India will look to sell assets of eight shuttered companies under the heavy industries ministry this fiscal, continuing the government’s efforts to restructure and disinvest many state-run enterprises in non-core sectors, said government officials familiar with the plans.
The ministry has 24 companies under its administrative control, of which 15 are operational, one is being revived, and the remaining eight are to be closed. Besides, another 17 are under liquidation and are currently under the purview of the official liquidator.
The companies that have been closed are three units of HMT, namely HMT Watches, HMT Chinar Watches, and HMT Bearings Ltd. The others are Hindustan Cables, Tungabhadra Steel Products Ltd (TSPL), Bharat Pumps and Compressors, Scooters India and National Bicycle Corporation of India, according to the ministry’s recently-released report for FY22.
In the case of Bharat Pumps and Compressors and Scooters India, the transfer of land and other immovable and movable assets is at an advanced stage. The government decided to close the two units based in Uttar Pradesh in 2020 after repeated efforts for strategic sales failed.
According to the ministry, the closure of TSPL is at an advanced stage, and most regulatory requirements have been met. The ministry is also proceeding with the disposal of immovable assets to implement the Union cabinet’s decision to close Hindustan Cables.
The cabinet had directed closing of the underground telephone cable manufacturer in 2016, while in the case of TSPL, cabinet approval was accorded in 2015.
Further, among the operational companies under the ministry, Madhya Pradesh-based newsprint company NEPA is now being revived. The company was referred to the erstwhile Board for Industrial and Financial Reconstruction in 1998 as accumulated losses completely eroded its net worth as per annual results of 1996-97.
Production at the company has remained suspended since July 2016. It is currently undergoing a revival and mill development plan approved by the cabinet.
The heavy industries ministry did not respond to a query till press time.
According to the ministry’s report, money-losing companies suffer from a number of factors, including poor order book, shortage of working capital, surplus manpower, obsolete plant and machinery, difficulty in adjusting to changing market conditions, products profile or technology and fierce competition.
“Several of these loss-making CPSEs have problems of a large workforce and huge overheads, far above the industry norms,” said the report.
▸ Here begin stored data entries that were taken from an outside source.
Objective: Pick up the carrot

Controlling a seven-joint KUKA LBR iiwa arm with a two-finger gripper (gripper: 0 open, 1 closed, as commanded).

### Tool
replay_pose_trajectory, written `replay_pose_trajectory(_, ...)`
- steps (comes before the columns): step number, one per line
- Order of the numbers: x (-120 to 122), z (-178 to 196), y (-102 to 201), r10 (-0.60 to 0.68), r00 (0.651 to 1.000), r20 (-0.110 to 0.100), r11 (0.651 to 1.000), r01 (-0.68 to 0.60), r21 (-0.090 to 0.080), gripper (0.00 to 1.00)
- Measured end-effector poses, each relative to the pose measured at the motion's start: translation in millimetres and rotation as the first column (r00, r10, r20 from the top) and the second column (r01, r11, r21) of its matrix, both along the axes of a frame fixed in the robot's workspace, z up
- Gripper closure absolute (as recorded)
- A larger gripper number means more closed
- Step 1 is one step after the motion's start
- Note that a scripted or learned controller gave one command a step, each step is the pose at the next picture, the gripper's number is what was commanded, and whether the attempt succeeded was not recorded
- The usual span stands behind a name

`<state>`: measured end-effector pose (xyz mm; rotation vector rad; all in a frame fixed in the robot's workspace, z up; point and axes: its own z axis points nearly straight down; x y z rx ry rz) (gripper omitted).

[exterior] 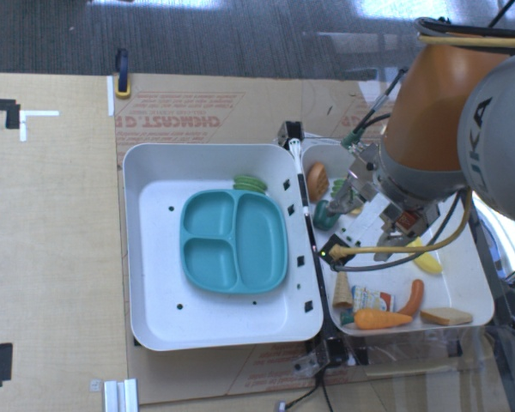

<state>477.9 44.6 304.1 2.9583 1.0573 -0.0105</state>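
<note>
The orange carrot [380, 319] lies at the front of the right bin [485, 292], pointing right with its green end to the left. The grey and orange arm hangs over the back half of that bin. My gripper [342, 199] sits low at the bin's left side, above a teal object [324, 218] and well behind the carrot. The wrist and cables cover much of the gripper.
Around the carrot are a waffle cone [341, 288], a small packet [374, 299], a red sausage [414, 296] and a bread slice [446, 317]. A yellow banana [427, 262] and brown roll [317, 180] lie farther back. The left bin [146, 256] holds a teal divided plate [234, 240] and a green pod [250, 183].
</note>
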Motion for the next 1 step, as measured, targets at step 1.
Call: replay_pose_trajectory(1, -1.3, -142.7, 58.3, -0.002, 1.000, -0.002, 1.000, 0.002, 0.001, 0.00)
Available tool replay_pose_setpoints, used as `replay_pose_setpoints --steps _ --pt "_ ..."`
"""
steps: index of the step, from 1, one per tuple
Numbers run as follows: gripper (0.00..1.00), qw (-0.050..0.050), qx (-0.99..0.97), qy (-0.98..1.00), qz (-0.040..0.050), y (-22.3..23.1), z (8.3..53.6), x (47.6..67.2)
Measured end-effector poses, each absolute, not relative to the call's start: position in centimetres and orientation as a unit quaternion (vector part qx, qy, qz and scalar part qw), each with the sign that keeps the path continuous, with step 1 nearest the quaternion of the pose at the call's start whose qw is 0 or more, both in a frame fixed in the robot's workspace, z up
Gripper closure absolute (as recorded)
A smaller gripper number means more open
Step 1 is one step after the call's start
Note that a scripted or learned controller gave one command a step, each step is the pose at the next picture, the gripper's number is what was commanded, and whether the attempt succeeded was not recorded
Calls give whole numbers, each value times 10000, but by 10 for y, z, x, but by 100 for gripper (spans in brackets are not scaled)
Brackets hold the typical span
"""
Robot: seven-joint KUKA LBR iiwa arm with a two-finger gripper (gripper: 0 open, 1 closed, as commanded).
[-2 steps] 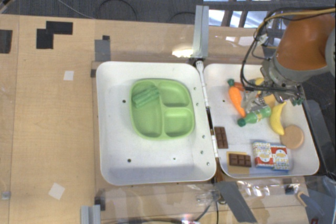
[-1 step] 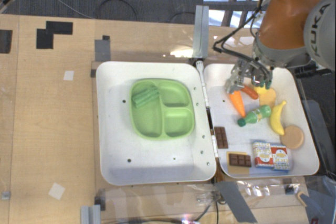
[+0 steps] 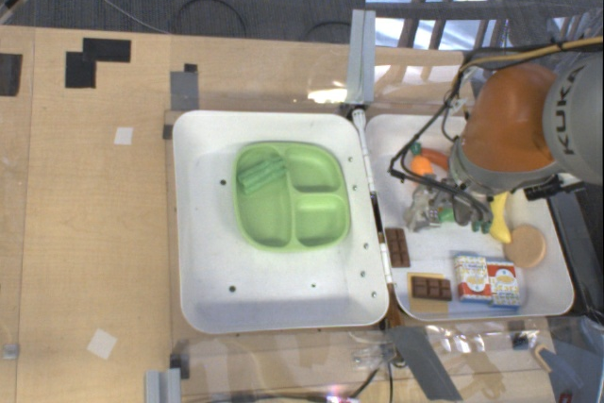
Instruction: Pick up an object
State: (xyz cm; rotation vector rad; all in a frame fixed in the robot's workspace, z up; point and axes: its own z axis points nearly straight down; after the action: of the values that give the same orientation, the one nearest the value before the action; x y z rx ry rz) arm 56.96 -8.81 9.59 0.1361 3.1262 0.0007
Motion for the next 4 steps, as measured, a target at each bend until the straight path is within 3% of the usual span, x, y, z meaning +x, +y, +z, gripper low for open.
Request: replay_pose_setpoints --steps 1,2,4 --pt "100 69 -277 9996 -15 -138 143 599" --pt "100 65 -730 9973 -1 -96 177 628" --pt "100 177 -720 9972 -5 -94 203 633"
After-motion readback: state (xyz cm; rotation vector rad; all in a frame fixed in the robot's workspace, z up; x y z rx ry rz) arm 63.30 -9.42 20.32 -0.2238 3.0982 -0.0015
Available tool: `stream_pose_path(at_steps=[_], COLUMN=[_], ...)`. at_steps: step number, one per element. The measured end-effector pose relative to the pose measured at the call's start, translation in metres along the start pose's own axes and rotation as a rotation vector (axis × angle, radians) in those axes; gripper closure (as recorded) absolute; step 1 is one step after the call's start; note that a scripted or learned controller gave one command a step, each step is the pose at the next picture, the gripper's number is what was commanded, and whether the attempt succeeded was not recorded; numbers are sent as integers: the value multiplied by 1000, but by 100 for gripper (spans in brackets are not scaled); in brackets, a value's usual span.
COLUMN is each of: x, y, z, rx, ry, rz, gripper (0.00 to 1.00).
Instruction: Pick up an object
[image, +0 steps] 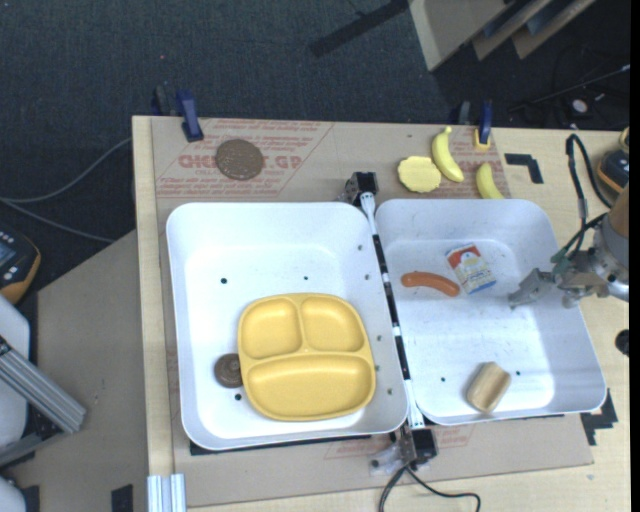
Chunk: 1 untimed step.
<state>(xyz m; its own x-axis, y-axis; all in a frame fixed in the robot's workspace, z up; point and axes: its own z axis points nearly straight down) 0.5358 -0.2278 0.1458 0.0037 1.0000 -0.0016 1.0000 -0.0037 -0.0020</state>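
Observation:
In the right bin (560, 390) lie an orange-red sausage (430, 284), a small white carton with red and blue print (470, 269) and a tan bread-like block (487, 386). My gripper (527, 292) reaches in from the right, low over the bin's right half. It sits just right of the carton, apart from it, and nothing shows in its grasp. The left bin (200, 250) holds a yellow divided plate (304, 355) with a brown round cookie (228, 371) at its left edge.
On the bench behind the bins are a brown disc (238, 158), a yellow round slice (420, 174) and two toy bananas (447, 155) (487, 181). Blue clamps (188, 115) grip the back edge. A black divider (385, 290) runs between the bins.

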Motion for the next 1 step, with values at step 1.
stream_pose_path(at_steps=[1], x=[85], y=[41], z=[65], rx=[3], ry=[8], rz=[-12], gripper=[0])
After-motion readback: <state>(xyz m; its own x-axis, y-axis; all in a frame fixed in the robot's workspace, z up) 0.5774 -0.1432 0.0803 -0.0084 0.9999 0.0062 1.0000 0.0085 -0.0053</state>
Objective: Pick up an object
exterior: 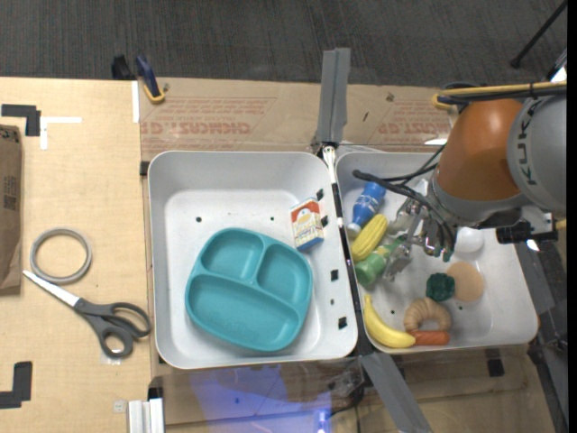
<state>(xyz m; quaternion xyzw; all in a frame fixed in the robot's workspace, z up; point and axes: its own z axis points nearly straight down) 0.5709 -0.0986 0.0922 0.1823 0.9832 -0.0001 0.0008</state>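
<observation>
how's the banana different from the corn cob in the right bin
The banana is smooth and curved, lying near the bin's front edge; the corn cob is straighter, bumpy with kernels, and lies farther back. The corn cob sits right beside the gripper; the banana lies apart from it, next to a croissant. Both are yellow and lie along the right bin's left side.

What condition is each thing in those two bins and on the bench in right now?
Teal plate: flat in the left bin, its sections bare.
Small carton: standing tilted against the left bin's right wall.
Banana: lying loose in the right bin.
Corn cob: lying by the divider.
Blue bottle: on its side.
Gripper: low over the right bin's toys.
Scissors: closed, on the bench.
Tape roll: lying flat.
</observation>
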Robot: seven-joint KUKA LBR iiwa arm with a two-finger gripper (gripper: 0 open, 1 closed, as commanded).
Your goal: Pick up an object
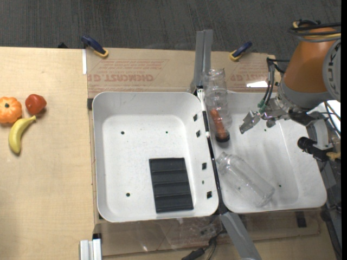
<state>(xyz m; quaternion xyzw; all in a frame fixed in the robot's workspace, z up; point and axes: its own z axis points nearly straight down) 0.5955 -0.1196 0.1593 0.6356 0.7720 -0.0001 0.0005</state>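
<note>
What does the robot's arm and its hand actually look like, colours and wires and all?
The arm is a thick rounded body, orange where it bulges and grey beside that. Dark cables loop along its side down to a small metallic grey hand. Black fittings sit lower on the rig.

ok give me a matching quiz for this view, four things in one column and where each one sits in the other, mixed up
Things:
1. black ridged block
2. banana
3. clear bottle
4. blue clamp

Places:
A. lying in the right bin
B. on the cardboard's far edge, behind the left bin
C. lying in the left bin
D. on the bare bench left of the bins, beside the tomato

Pairs: 1-C, 2-D, 3-A, 4-B
</note>
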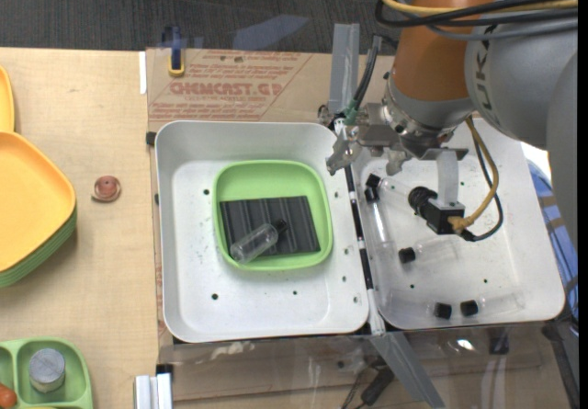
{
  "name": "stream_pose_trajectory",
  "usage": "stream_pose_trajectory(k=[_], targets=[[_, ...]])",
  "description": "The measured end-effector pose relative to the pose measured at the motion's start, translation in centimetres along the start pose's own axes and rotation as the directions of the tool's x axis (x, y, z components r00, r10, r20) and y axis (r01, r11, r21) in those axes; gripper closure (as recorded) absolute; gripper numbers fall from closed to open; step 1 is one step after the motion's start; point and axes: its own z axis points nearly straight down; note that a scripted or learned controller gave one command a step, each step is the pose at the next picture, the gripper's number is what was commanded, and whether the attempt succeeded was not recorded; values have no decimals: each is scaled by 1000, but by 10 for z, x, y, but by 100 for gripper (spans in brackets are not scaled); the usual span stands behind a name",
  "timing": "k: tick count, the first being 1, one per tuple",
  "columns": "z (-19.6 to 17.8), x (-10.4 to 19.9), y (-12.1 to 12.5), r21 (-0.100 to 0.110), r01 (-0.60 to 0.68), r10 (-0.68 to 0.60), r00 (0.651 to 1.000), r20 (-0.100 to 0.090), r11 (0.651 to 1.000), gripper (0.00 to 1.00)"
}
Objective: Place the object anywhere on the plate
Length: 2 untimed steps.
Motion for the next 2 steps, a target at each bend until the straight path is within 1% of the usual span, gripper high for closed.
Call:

The 16 companies have 51,856 employees in total.
The money-losing companies under the ministry’s ambit are Bharat Heavy Electricals Ltd, Heavy Engineering Corporation Ltd, HMT (Machine Tools), Rajasthan Electronics & Instruments Ltd, NEPA and Engineering Projects (India) Ltd. These companies are expected to have incurred a consolidated loss of ₹ 843.89 crore in the just-ended fiscal, narrowing from a loss of ₹4,036.56 crore in FY21. According to the report, these companies are expected to narrow their combined losses to ₹474.81 crore in the current fiscal year.